Work instruction:
An exact copy of every entry is the required answer.

Entries provided:
◇ ◇ ◇ ◇

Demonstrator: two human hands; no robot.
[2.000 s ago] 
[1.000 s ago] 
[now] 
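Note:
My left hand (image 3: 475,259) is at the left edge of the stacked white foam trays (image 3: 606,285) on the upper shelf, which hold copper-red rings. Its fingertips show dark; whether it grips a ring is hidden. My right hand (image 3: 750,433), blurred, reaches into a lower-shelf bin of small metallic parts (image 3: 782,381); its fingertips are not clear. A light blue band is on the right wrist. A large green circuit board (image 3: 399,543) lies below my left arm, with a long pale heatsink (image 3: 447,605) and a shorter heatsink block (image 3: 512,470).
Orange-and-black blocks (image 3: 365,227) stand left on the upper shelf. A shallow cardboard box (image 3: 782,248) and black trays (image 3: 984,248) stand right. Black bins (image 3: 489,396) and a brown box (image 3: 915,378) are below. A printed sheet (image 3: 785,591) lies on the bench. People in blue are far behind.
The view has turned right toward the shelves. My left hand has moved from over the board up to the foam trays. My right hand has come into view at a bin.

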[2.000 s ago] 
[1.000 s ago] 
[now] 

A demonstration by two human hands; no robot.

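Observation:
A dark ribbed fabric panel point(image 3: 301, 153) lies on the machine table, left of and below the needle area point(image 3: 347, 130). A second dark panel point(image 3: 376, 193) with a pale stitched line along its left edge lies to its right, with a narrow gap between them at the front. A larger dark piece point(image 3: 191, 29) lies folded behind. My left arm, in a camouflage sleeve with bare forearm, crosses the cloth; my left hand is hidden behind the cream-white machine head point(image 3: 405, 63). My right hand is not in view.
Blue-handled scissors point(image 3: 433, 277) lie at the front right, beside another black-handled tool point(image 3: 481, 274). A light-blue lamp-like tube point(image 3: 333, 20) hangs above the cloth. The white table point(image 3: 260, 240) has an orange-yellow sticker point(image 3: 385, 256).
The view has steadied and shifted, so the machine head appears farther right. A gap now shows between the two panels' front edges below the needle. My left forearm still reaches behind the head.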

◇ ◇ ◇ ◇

Result of the task:
Demonstrator: two human hands; no robot.
[2.000 s ago] 
[1.000 s ago] 
[now] 
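Note:
My left hand (image 3: 475,259) is at the left edge of the stacked white foam trays (image 3: 606,285) on the upper shelf, which hold copper-red rings. Its fingertips show dark; whether it grips a ring is hidden. My right hand (image 3: 750,433), blurred, reaches into a lower-shelf bin of small metallic parts (image 3: 782,381); its fingertips are not clear. A light blue band is on the right wrist. A large green circuit board (image 3: 399,543) lies below my left arm, with a long pale heatsink (image 3: 447,605) and a shorter heatsink block (image 3: 512,470).
Orange-and-black blocks (image 3: 365,227) stand left on the upper shelf. A shallow cardboard box (image 3: 782,248) and black trays (image 3: 984,248) stand right. Black bins (image 3: 489,396) and a brown box (image 3: 915,378) are below. A printed sheet (image 3: 785,591) lies on the bench. People in blue are far behind.
The view has turned right toward the shelves. My left hand has moved from over the board up to the foam trays. My right hand has come into view at a bin.
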
[2.000 s ago] 
[1.000 s ago] 
[now] 

A demonstration by two human hands; no robot.

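Observation:
A dark ribbed fabric panel point(image 3: 301, 153) lies on the machine table, left of and below the needle area point(image 3: 347, 130). A second dark panel point(image 3: 376, 193) with a pale stitched line along its left edge lies to its right, with a narrow gap between them at the front. A larger dark piece point(image 3: 191, 29) lies folded behind. My left arm, in a camouflage sleeve with bare forearm, crosses the cloth; my left hand is hidden behind the cream-white machine head point(image 3: 405, 63). My right hand is not in view.
Blue-handled scissors point(image 3: 433, 277) lie at the front right, beside another black-handled tool point(image 3: 481, 274). A light-blue lamp-like tube point(image 3: 333, 20) hangs above the cloth. The white table point(image 3: 260, 240) has an orange-yellow sticker point(image 3: 385, 256).
The view has steadied and shifted, so the machine head appears farther right. A gap now shows between the two panels' front edges below the needle. My left forearm still reaches behind the head.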

Nothing more remains to be added to this answer.